What choice had Monica had, really? A lifetime of impossible hours at menial jobs, single-motherhood, her looks straining and distorting — that was no choice, not for her.

“Can you zip me?” Amanda waited, gazing over Monica’s head while Monica fumbled with her coat, then she swung her backpack over her shoulder. Her lips were blue. Monica shivered.

Monica held the door open for the girl, and the wind yanked it back and forth in her hands. “Goodbye, Amanda.” If Monica’s voice was taut, the child didn’t seem to notice. She jumped down the steps and into the wind. A dust devil whirled across the lot.

When Monica turned from the door, Cordelia had Beatrice on her lap, her skinny arms tight around the fat, smiling baby. She glared at Monica. Her brows were straight and thick, her father’s brows. “You lied. I don’t care what you do, but you shouldn’t lie in front of a baby.” Under those brows, Cordelia’s eyes blazed.

“You don’t know the first thing about it, Cordelia.” Monica turned her back on her daughter, the blood hot in her face. From the window she watched as Amanda trudged across the dirt to the bathrooms. The child’s shoulders were straight; she didn’t seem defeated.

In a rush Monica pushed open the door, stuck her head into the wind. “Wait!” Amanda stopped, then after the briefest pause, turned. “Wait a minute. You may be able to do something with this.” Monica was already sliding the straps off her shoulder.

“No!” cried Cordelia. “What are you doing?”

It was the right gesture, Monica saw now, to slough off everything that had come before, to give herself entirely to this life with Elliot. Monica imagined the dress tossed and wrinkled among Cordelia’s clothes, the straps knotted, the hem dragging on the floor, beads cascading every time it was touched. She imagined her daughter wearing the dress, reminding her. No, Monica couldn’t have borne it.

“How much is it?” Amanda eyed her from the doorway. “I have to save my money.”

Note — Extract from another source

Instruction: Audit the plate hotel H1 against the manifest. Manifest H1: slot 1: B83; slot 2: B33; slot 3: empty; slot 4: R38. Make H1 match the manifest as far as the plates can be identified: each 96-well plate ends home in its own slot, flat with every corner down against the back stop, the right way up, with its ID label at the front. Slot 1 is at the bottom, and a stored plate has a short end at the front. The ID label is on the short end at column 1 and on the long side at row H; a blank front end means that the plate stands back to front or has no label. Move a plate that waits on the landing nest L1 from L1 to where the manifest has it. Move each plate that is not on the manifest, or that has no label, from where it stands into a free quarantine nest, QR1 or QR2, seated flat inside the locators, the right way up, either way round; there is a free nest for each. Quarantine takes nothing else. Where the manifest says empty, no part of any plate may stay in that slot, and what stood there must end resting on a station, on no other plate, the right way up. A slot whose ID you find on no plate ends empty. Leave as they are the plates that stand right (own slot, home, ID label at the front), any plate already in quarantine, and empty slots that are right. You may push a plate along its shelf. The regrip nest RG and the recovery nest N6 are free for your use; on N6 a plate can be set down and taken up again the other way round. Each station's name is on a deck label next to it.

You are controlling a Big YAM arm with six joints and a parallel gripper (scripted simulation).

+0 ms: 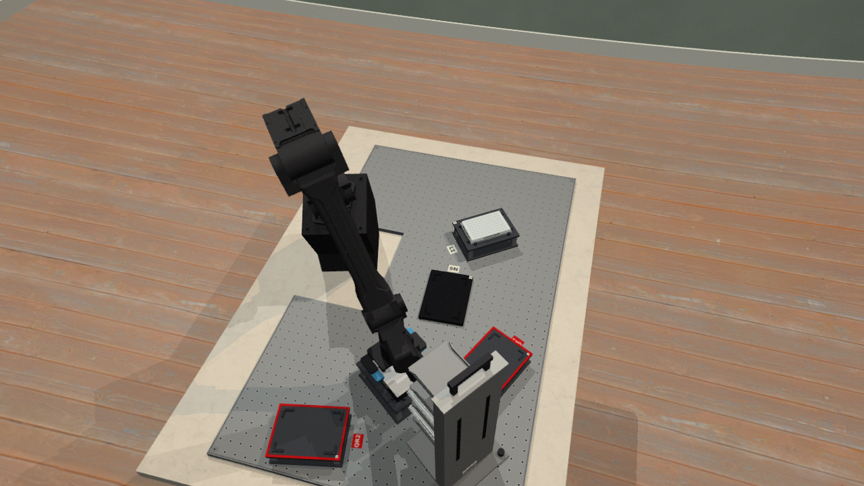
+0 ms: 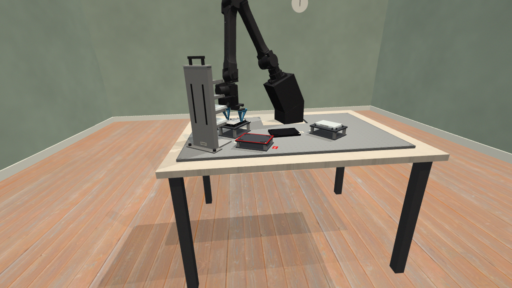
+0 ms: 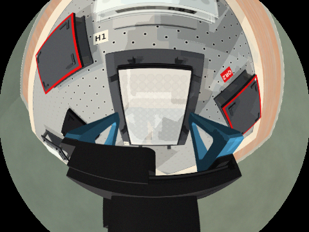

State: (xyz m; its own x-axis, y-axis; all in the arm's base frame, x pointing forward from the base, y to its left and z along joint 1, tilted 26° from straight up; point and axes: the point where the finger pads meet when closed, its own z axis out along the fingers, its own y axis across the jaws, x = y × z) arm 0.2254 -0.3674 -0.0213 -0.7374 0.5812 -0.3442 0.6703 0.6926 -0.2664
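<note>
The regrip nest RG lies 3 cm below my hand. From my hand the other things lie so: red-edged quarantine nest QR1: 23 cm ahead, 7 cm to the left, 5 cm below; H1 deck label: 15 cm ahead, 1 cm to the right, 8 cm below; red-edged quarantine nest QR2: 17 cm behind, 16 cm to the right, 5 cm below.
</note>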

Arm across her breasts, Monica hunched to cover herself and stepped out of the dress. She pulled on her sweater and jeans, hurrying, suddenly afraid Amanda might leave without it. “It’s a gift.”

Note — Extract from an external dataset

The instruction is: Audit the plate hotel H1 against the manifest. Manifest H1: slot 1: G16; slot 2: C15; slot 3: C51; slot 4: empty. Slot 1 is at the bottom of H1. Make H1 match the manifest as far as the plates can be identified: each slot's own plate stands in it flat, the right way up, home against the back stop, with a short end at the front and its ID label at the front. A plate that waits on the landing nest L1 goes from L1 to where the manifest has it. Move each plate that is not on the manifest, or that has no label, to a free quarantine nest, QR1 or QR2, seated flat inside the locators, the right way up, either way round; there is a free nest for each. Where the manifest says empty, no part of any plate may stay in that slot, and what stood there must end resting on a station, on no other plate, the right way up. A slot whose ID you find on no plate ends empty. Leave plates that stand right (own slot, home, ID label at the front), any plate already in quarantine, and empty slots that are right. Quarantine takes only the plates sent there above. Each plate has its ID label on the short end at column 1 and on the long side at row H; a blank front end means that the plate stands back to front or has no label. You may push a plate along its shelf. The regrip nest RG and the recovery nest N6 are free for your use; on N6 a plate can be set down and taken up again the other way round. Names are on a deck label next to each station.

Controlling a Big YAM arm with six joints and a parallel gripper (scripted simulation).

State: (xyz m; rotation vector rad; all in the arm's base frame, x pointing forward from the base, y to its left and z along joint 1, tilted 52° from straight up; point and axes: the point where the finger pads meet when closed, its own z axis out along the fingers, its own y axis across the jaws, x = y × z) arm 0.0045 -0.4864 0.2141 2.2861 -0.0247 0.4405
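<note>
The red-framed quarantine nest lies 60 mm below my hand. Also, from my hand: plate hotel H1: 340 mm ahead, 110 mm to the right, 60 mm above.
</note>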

“You can’t give it to her!” Cordelia cried. “You said it could be mine !”

Monica folded the dress into a square, the cold silk slipping against itself, handed it to Amanda.

Amanda shoved it into her backpack.

Cordelia’s eyes filled with angry tears. “I don’t really think it’s ugly.”

“We’ll talk about this later, Cordelia.”

This time Monica did not watch to see where Amanda went; she shut the door on the child with a profound sense of relief. Monica pulled Beatrice from Cordelia’s arms — too hard — and bounced the baby on her hip, covered the warm scalp with kisses. She did not look at Cordelia.

Monica knew what she’d tell her daughter later: that Amanda didn’t have nice things, that it was important to be kind to people who didn’t have the same opportunities. And when Cordelia made a fuss, as she was sure to, then Monica would remind her sharply that the dress was hers, Monica’s, to do with as she liked.